PixelHop: A Successive Subspace Learning (SSL) Method for Object Classification
This work proposes a novel alternative to deep learning for object classification, potentially impacting researchers and practitioners seeking efficient methods.
The authors introduced a new machine learning methodology called successive subspace learning (SSL) and demonstrated its effectiveness through PixelHop, an object classification method that outperformed classic CNNs of similar complexity on MNIST, Fashion MNIST, and CIFAR-10 datasets.

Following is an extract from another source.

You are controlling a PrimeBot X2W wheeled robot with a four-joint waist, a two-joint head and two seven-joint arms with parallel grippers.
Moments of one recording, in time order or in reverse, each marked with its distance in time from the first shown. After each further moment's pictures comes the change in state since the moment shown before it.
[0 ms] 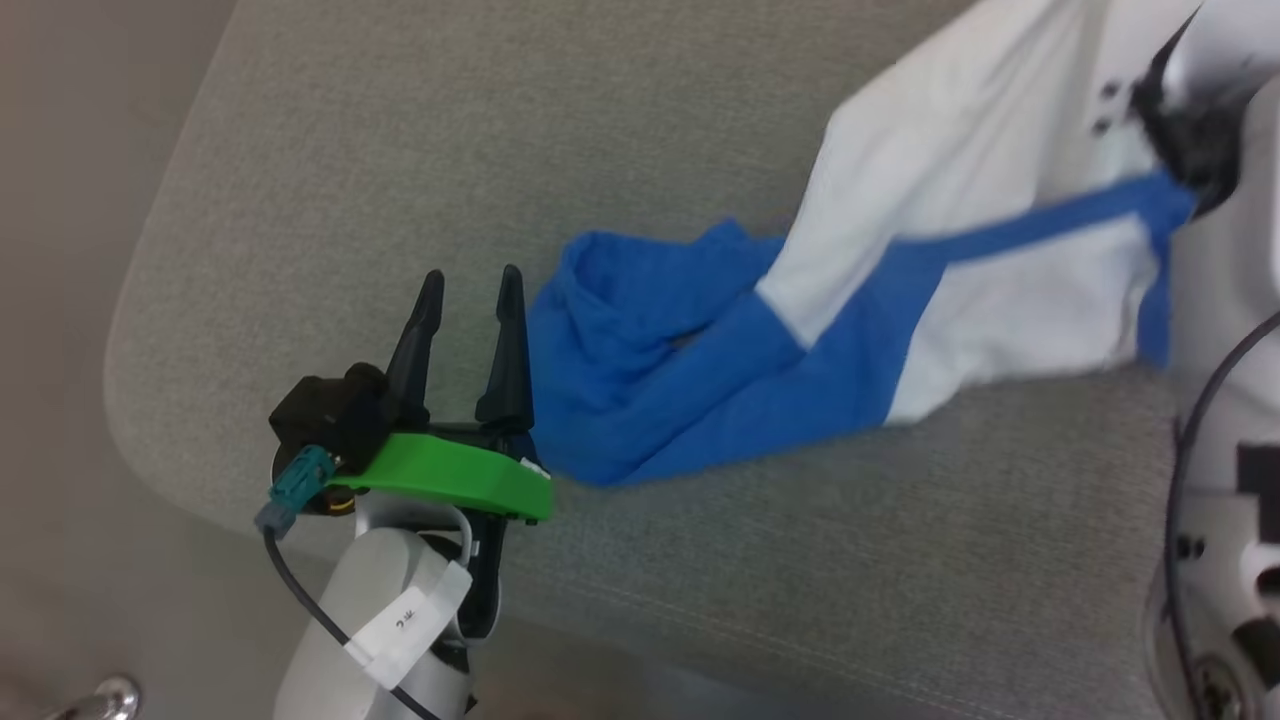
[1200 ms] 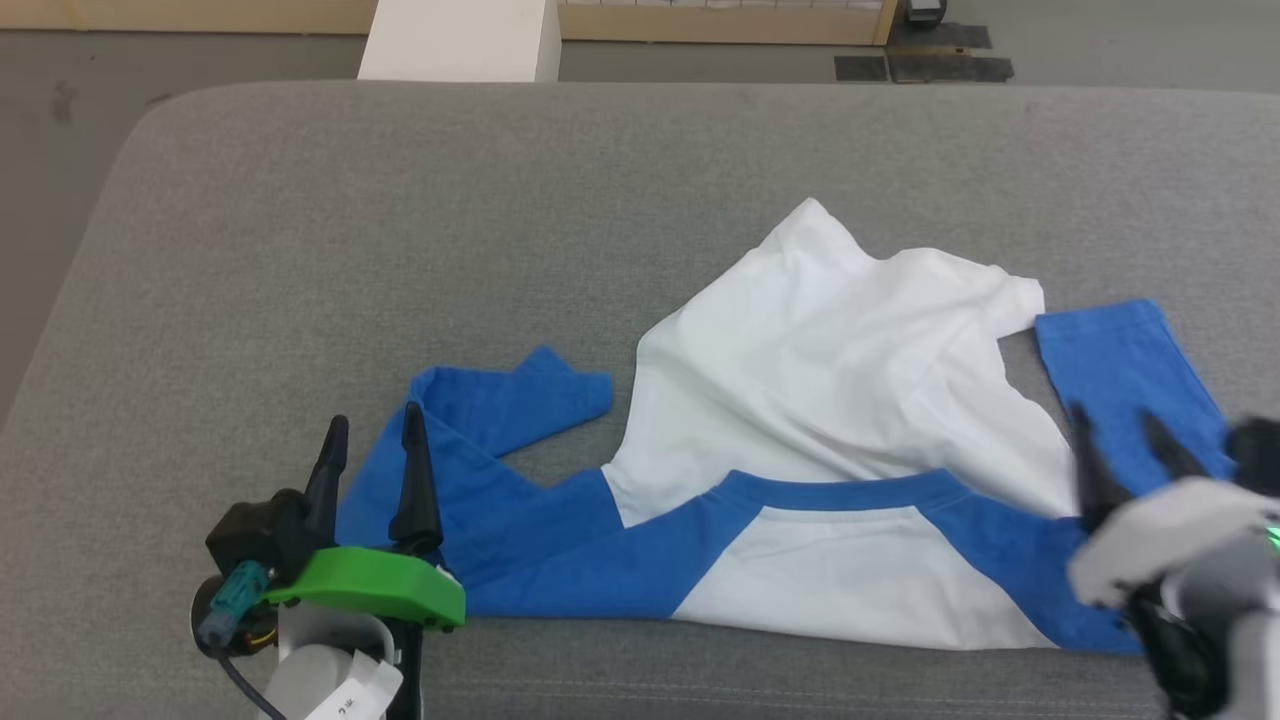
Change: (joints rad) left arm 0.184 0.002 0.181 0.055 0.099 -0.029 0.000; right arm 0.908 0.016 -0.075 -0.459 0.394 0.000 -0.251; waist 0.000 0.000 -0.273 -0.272
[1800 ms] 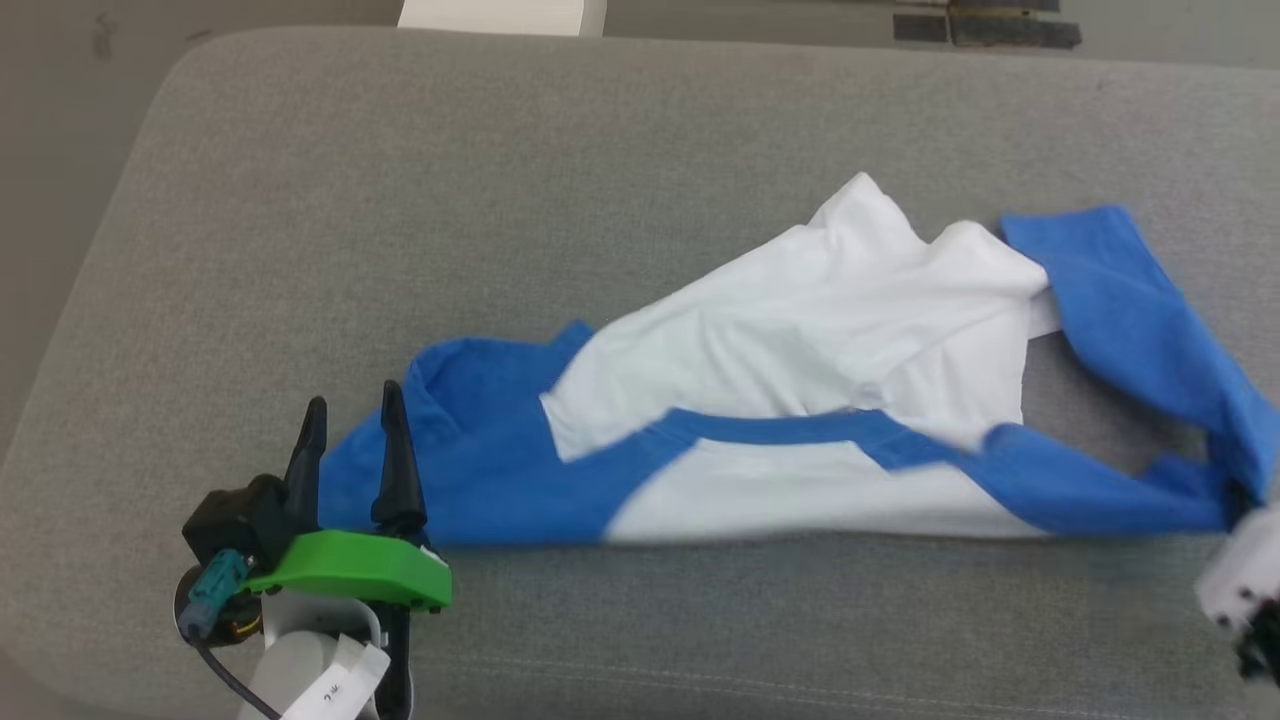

A new machine learning methodology, called successive subspace learning (SSL), is introduced in this work. SSL contains four key ingredients: 1) successive near-to-far neighborhood expansion; 2) unsupervised dimension reduction via subspace approximation; 3) supervised dimension reduction via label-assisted regression (LAG); and 4) feature concatenation and decision making. An image-based object classification method, called PixelHop, is proposed to illustrate the SSL design. It is shown by experimental results that the PixelHop method outperforms the classic CNN model of similar model complexity in three benchmarking datasets (MNIST, Fashion MNIST and CIFAR-10). Although SSL and deep learning (DL) have some high-level concept in common, they are fundamentally different in model formulation, the training process and training complexity. Extensive discussion on the comparison of SSL and DL is made to provide further insights into the potential of SSL.